額に残る感触へと手を伸ばす。そこには水を含んだタオル。冷たさがじんわりと皮膚に染み込んで、熱を引いていく。
「…タオルまでありがとうございます」
「ん、気にすんな。随分と汗かいてるようだったから気になってな」
「……南雲先輩」
思わず声をかけると、彼は軽く応じるように首を傾けた。
「ん?」
咄嗟に制服の袖を掴んでいた。
「その、もうちょっと、こっちに……」
言葉を吐き出した自分に驚く。けれど、その想いは抑えられなかった。
南雲先輩は瞳を瞬かせて、わずかに形の良い眉を下げる。
「…あのな…綾小路。俺は別にヒートが完全に効かないって訳じゃないんだぞ?」
たしなめるような声に、罪悪感が胸を刺す。
「……すみません」
掠れる謝罪。すると先輩はしばし沈黙し、困ったように微笑んだ。
「……そんな顔すんなよ」
低く、優しい声。その声色だけで、胸の奥が温まる。袖を掴んだオレの手のすぐ傍に、彼の掌が重ねられた。
ゆっくりと腰を下ろし、距離を詰めてくる。
「ほら、これでいいか」
穏やかな声。隣に腰を下ろした南雲先輩は、手を伸ばせば触れられるほど近かった。

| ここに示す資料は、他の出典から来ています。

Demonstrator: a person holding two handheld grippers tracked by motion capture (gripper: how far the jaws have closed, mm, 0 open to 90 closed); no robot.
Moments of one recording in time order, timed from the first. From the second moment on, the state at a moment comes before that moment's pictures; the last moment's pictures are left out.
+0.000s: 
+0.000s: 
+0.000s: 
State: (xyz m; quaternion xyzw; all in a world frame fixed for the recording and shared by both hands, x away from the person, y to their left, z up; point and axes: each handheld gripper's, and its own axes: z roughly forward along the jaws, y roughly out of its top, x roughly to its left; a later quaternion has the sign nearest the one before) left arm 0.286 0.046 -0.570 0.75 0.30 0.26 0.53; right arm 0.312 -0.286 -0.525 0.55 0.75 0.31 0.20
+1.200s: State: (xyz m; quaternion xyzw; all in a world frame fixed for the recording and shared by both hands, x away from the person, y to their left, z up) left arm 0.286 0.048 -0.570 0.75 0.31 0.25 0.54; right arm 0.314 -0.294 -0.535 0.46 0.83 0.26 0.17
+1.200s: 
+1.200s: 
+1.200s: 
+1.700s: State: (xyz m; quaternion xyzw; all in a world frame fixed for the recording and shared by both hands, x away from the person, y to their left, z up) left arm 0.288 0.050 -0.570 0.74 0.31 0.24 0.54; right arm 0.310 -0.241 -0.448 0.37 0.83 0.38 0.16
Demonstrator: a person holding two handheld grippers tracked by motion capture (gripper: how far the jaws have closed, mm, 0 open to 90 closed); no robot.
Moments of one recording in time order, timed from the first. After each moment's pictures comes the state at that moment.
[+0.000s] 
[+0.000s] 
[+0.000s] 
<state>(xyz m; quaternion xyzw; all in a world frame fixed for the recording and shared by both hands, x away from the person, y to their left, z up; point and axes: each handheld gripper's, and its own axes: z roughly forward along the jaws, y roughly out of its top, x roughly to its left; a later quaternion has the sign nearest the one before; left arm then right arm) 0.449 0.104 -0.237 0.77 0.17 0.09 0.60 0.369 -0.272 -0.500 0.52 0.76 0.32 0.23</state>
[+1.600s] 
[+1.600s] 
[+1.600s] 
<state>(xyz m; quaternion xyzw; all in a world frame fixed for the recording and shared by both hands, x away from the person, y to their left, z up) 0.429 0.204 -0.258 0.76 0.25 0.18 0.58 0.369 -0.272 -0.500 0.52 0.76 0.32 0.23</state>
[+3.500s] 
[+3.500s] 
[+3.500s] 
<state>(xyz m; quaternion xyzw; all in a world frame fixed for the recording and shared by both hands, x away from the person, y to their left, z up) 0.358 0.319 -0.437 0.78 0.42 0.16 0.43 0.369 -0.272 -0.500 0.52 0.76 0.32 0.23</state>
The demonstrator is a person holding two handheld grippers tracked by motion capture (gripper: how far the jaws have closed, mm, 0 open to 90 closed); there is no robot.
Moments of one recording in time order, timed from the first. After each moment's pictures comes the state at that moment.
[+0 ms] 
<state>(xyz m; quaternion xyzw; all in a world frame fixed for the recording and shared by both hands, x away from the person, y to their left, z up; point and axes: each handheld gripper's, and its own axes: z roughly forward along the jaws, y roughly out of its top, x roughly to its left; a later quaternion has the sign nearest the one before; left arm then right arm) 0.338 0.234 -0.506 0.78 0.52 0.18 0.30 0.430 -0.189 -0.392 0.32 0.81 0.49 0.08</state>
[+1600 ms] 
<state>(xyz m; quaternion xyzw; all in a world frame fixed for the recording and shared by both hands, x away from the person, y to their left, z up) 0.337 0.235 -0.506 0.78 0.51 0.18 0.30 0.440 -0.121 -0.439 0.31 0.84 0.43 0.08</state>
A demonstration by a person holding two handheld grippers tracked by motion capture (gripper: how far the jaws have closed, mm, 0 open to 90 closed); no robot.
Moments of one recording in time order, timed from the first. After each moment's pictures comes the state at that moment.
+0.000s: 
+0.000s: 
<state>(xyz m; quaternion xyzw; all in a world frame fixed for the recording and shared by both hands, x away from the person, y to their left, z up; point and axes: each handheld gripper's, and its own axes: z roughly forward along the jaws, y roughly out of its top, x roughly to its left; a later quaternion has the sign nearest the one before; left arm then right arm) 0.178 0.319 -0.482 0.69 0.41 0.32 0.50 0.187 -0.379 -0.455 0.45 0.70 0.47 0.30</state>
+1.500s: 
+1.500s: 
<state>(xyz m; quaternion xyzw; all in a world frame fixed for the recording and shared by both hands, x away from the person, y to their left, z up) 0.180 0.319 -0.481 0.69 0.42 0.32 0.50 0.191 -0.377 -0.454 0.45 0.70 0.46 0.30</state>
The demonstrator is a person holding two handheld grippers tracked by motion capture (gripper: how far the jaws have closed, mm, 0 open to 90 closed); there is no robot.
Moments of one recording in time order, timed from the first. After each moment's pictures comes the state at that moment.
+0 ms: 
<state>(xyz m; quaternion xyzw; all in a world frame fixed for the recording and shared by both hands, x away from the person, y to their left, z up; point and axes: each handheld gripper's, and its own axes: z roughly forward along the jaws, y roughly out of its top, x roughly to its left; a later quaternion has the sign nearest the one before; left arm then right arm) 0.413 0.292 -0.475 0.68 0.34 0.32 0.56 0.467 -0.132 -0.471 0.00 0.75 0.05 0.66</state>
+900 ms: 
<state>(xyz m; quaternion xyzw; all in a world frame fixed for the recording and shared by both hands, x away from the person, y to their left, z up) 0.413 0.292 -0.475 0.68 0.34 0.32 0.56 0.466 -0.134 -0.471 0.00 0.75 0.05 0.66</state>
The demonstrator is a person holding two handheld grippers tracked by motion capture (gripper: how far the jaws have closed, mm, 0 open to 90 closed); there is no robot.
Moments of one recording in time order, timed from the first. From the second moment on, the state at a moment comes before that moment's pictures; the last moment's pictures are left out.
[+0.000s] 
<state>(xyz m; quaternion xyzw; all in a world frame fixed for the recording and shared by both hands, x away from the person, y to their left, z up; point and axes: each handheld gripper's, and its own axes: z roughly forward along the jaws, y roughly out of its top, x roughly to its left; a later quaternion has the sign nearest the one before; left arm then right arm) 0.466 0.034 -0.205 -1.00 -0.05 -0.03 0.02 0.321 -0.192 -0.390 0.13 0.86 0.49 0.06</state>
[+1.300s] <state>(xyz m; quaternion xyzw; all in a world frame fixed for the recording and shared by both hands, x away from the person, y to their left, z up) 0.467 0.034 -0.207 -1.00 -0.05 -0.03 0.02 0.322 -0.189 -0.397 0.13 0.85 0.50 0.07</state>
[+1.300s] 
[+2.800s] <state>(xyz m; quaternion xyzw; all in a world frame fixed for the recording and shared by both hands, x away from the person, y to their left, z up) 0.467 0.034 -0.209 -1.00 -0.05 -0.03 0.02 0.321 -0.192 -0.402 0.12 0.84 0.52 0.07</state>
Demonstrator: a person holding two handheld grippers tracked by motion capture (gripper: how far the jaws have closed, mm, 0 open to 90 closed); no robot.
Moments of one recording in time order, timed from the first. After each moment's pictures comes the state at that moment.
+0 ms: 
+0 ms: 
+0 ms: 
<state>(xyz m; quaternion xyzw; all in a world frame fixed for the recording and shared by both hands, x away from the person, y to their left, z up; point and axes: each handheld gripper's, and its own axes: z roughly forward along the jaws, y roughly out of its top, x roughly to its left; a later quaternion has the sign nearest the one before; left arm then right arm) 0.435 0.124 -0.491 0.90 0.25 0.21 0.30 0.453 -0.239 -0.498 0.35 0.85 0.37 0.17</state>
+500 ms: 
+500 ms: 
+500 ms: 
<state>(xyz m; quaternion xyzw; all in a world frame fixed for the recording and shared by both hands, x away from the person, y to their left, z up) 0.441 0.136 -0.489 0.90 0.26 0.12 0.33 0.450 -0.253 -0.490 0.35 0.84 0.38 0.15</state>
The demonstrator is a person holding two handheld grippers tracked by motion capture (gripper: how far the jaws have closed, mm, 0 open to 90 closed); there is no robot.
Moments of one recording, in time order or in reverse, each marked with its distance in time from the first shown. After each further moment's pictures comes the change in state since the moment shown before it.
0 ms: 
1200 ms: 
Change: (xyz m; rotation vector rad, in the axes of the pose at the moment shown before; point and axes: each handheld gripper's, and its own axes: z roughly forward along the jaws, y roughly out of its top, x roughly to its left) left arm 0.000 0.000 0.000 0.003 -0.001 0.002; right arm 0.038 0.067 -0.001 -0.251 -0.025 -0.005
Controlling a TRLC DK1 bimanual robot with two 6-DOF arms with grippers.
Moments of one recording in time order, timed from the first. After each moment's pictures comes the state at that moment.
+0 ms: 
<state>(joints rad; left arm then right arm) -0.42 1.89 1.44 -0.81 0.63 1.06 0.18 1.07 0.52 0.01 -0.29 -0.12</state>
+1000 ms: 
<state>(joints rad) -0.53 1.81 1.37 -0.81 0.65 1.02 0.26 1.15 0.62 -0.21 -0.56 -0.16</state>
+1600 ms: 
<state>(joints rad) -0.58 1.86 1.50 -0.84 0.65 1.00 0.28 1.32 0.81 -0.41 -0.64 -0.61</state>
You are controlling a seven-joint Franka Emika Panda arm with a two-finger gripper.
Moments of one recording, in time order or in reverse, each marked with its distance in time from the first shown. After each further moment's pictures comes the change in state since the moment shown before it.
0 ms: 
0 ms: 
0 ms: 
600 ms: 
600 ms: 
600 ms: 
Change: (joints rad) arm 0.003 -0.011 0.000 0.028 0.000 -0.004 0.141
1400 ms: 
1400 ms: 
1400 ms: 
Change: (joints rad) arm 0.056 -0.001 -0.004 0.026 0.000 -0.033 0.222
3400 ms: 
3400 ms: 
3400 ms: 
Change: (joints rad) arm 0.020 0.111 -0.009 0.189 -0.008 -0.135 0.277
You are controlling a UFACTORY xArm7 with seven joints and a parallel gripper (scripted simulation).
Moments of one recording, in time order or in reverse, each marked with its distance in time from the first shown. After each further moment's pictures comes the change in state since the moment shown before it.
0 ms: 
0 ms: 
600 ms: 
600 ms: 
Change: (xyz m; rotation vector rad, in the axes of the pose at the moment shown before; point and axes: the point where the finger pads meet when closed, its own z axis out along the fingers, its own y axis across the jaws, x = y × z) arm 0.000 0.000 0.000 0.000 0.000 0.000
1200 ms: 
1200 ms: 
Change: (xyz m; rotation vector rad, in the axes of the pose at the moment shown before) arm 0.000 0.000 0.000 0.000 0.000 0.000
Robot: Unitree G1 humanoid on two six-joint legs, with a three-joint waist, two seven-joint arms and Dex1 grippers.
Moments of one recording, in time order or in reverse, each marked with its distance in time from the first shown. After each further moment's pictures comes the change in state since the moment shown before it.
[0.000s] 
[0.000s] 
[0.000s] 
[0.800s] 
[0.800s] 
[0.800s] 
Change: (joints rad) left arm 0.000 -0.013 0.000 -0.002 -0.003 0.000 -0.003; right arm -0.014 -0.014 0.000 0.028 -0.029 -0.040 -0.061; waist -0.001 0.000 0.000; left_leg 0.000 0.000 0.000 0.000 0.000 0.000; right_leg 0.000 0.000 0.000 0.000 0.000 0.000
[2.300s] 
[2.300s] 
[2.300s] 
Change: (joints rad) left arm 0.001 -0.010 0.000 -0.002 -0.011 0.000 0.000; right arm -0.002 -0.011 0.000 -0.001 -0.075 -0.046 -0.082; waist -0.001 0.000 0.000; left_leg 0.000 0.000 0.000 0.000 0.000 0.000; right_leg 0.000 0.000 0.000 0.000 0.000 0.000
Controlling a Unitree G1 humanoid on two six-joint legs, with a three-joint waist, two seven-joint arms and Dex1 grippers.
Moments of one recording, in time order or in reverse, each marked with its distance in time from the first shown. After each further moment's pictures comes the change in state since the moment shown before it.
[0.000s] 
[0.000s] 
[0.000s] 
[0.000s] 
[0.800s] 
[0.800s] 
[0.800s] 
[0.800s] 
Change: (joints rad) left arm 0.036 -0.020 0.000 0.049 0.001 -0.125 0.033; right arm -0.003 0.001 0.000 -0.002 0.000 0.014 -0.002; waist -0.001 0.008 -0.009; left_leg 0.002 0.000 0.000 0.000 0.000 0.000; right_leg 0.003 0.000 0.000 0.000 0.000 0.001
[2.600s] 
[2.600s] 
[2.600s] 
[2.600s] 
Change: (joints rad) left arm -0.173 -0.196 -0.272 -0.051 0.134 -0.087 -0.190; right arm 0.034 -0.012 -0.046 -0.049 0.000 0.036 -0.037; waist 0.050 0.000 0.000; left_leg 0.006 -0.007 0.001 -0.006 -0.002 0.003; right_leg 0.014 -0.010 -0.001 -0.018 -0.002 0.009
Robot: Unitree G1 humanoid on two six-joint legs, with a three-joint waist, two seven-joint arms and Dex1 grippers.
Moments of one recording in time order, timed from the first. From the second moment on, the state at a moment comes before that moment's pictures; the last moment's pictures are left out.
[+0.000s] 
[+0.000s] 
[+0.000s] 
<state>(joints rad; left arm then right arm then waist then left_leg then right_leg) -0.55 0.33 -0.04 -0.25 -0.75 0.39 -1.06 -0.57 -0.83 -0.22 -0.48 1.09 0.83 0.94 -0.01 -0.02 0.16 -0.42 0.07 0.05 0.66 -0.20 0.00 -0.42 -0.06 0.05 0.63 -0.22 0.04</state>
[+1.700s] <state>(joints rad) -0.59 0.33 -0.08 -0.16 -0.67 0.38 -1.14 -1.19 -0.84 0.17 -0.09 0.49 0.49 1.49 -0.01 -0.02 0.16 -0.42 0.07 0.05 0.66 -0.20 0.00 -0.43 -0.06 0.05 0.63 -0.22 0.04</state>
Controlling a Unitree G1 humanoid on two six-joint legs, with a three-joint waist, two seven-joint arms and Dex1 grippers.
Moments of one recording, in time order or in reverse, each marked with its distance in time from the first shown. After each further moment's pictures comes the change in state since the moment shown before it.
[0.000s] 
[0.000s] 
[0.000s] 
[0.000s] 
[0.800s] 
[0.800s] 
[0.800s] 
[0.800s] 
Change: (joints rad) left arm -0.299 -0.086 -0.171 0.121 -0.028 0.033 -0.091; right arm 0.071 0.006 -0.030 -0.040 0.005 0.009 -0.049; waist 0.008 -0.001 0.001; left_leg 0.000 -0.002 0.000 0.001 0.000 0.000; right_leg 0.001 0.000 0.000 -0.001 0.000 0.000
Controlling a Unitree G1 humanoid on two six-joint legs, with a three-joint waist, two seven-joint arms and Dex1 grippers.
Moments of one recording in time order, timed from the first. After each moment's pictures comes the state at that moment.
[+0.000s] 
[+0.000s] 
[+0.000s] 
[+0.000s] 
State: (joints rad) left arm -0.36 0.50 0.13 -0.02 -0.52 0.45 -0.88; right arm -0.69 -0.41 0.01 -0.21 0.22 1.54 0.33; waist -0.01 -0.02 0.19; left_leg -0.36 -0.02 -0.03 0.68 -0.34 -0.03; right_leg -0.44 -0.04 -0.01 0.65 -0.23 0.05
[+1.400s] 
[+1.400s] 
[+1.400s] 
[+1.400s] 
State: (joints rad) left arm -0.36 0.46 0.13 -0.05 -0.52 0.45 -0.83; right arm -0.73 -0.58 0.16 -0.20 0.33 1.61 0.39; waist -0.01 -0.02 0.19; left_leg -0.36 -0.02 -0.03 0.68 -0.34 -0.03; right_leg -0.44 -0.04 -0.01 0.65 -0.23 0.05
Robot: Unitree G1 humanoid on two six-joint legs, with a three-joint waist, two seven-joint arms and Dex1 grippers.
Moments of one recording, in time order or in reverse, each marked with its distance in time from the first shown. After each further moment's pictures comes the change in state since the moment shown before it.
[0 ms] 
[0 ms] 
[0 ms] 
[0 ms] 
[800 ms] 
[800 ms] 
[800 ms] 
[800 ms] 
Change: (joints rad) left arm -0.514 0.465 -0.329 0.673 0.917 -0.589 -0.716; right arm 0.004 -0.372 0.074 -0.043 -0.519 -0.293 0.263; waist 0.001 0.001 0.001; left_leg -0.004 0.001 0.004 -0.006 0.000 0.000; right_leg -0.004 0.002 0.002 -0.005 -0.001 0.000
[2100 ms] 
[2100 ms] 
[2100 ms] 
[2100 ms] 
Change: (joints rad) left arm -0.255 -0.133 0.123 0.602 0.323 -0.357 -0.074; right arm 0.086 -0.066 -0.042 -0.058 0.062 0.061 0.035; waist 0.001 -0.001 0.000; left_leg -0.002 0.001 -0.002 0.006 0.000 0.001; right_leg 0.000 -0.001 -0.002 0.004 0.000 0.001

体温が伝わってくる距離。思わず息を呑む。
(……やっぱり…いい匂いだ)
嗅覚が、意識よりも先に反応していた。
微かに漂う、落ち着いた香り。石鹸のような清潔さに、ほんのりとした温かみが混じる。夏の夕暮れに吹く風のように爽やかで、それでいて穏やかな甘さを含んでいる。不思議と、胸のざわめきが静まっていく。
もっと深く吸い込みたい衝動に駆られ、無意識に体を寄せた。
鼻先でその空気を確かめると、すぐ隣で先輩の肩が小さく跳ねる。
「ちょ…こら」
「……」
「おいこら綾小路、お前無言で匂い嗅ぐんじゃない。聞いてるか??」
焦った声音。けれど不思議と怒気はなく、どこか困惑した優しさが滲んでいる。そして、引き剥がすこともなく、オレをそのまま受け入れていた。
「…せんぱい…いい匂いですね」
本音が零れた。
その瞬間、隣の気配が止まる。息遣いすらも消えたように感じられるほどの沈黙。
やがて、小さなため息が零れた。
「お前な……危機感とかもう少し持ってくれないか?俺は一応αなんだが」
言葉とは裏腹に、彼の声は呆れと苦笑を混ぜたように柔らかかった。
オレはその匂いを胸いっぱいに吸い込みながら、答えを返せずに目を伏せる。
──危機感なんて、持てるはずがない。
この匂いに包まれている限り、ただ安心していたくなるのだから。
そしてオレはまたひとつ、抗いがたい衝動に囚われていくのを感じていた。